All 41 identified tumors were used for radiomic analyses. 78% (32/41) of the initial samples were extracted randomly and oversampled for training. The remaining 22% (9/41) was oversampled in a similar way for subsequent testing. The final cohort comprised 5201 training and 1301 testing samples, both of which were then balanced by SMOTE for positive and negative LRs.
Feature selection
The radiomic features extracted from the contoured region of each tumor were averaged and subsequently normalized across the cohort. To select the radiomic features, a regression method used to improve prediction accuracy by incorporating penalized estimation functions known as Least Absolute Shrinkage and Selection Operator (LASSO) was used [18]. LASSO started feature selection by tuning a parameter (λ). During this process, most covariate coefficients were shrunk to zero, and the remaining features with non-zero coefficients were selected. For each training set, which included the training features with the corresponding training responses (i.e. W1R, ENdR, and IFFF), the features selected by LASSO were used to build the classifiers.
Support Vector Machine (SVM) and Logistic Regression (LRG) classifiers
With high prediction accuracy in various clinical settings [19, 20], SVM and LRG were adopted in our study to construct classifiers for LR. The SVM classifier deals with non-linear interaction and was used to discriminate whether a LR was achieved or not [21]. The penalty parameter C was set to 1 to determine the tradeoff between fitting error and model complexity. Radial basis function was used as the kernel function in our SVM classifier. The LRG was used to predict the likelihood of positive LR, and a probability equal to 0.5 was set as the minimum threshold to determine the predicted class.

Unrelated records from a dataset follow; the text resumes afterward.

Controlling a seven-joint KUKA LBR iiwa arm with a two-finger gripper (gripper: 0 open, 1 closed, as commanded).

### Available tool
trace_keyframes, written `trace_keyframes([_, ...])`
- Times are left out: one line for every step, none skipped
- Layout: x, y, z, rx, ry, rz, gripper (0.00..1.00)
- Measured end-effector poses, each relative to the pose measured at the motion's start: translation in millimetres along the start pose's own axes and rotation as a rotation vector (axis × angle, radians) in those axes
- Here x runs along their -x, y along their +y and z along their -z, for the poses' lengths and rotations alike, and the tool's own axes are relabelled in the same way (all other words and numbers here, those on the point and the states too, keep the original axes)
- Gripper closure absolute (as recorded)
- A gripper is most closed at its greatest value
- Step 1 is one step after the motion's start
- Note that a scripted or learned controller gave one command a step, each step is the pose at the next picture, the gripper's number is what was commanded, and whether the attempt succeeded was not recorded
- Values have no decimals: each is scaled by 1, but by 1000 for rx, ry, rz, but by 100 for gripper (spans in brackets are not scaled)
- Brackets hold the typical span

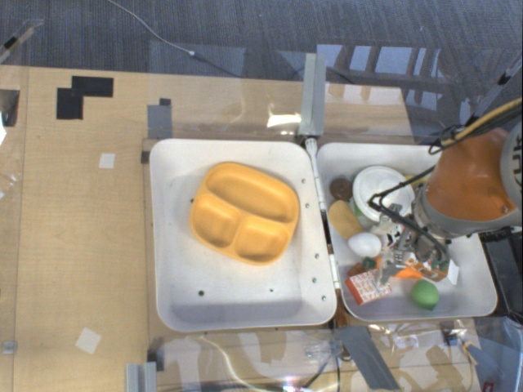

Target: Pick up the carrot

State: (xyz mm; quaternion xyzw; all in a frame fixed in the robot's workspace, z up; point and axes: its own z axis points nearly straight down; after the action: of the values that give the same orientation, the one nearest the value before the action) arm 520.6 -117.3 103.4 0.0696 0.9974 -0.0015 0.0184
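- Orange carrot (406, 273) lies in the right bin (482, 296), near its front edge, between the red-and-white packet (365, 286) and the green ball (424, 294); what shows of it runs roughly left to right.
- Gripper (395, 261) hangs just above and touching-close to the carrot's left end, so the carrot lies slightly right and toward the front of it.
- Whether it grips anything, or how wide it stands, I cannot tell; wiring and arm hide that.
- Right bin also holds a white bowl (378, 184), a brown round piece (341, 189), a yellowish piece (344, 218) and a white egg (364, 244).
- Left bin (176, 300) holds a yellow divided plate (243, 211), its compartments bare.
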Motion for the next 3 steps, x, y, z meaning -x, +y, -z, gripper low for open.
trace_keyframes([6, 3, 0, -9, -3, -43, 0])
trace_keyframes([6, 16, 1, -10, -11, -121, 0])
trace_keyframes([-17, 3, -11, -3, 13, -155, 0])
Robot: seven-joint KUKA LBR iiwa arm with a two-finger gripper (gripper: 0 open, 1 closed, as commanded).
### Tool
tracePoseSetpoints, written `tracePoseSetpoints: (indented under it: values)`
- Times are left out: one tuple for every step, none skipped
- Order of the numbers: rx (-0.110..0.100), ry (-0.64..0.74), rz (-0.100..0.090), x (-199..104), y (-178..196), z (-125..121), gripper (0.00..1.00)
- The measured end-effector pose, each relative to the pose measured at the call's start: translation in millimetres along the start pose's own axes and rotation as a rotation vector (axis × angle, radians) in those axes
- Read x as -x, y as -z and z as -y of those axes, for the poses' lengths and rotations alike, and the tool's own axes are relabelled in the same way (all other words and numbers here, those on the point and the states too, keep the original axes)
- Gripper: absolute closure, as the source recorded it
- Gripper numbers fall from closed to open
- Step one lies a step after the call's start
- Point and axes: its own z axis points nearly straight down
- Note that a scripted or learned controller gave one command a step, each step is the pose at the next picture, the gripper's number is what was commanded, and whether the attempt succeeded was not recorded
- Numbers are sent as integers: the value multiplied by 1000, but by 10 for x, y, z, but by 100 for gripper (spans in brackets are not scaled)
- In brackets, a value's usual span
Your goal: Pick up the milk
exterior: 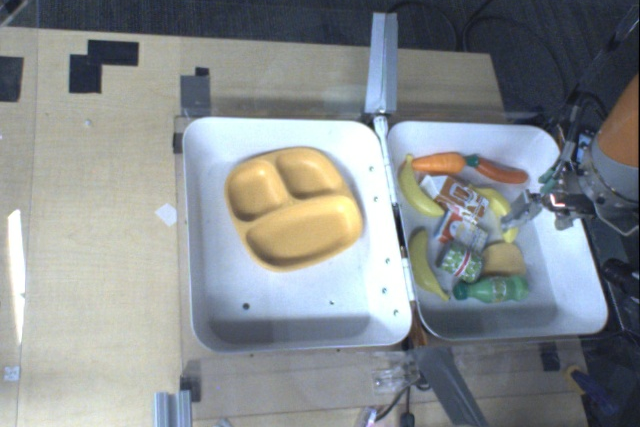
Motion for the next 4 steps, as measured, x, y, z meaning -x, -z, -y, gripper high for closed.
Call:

Evaluation of model performance
The model performance of SVM and LRG classifiers were evaluated for accuracy, sensitivity, and specificity after 10-fold cross-validation in the training cohorts. F1 score was used to evaluate the model robustness in the testing cohorts. The classifier with the highest mean F1 scores for the three LRs was chosen as the candidate model. Receiver operating characteristic (ROC) curves were then used to assess the output quality with area under curve (AUC) and 5-fold cross-validation. All the functions used in our analyses were based on Python.
Statistical analysis
For the evaluation of radiomic data processing methods, the 50th percentile of accuracy was used as the threshold. The numbers of processing methods with an accuracy above the 50th percentile were identified and used for comparison of parameter robustness. Kaplan-Meier (KM) analysis with log-rank test was used to evaluate the effect of therapeutic response on survival. P value < 0.05 was considered significant. All statistical analyses and survival calculation were performed in R.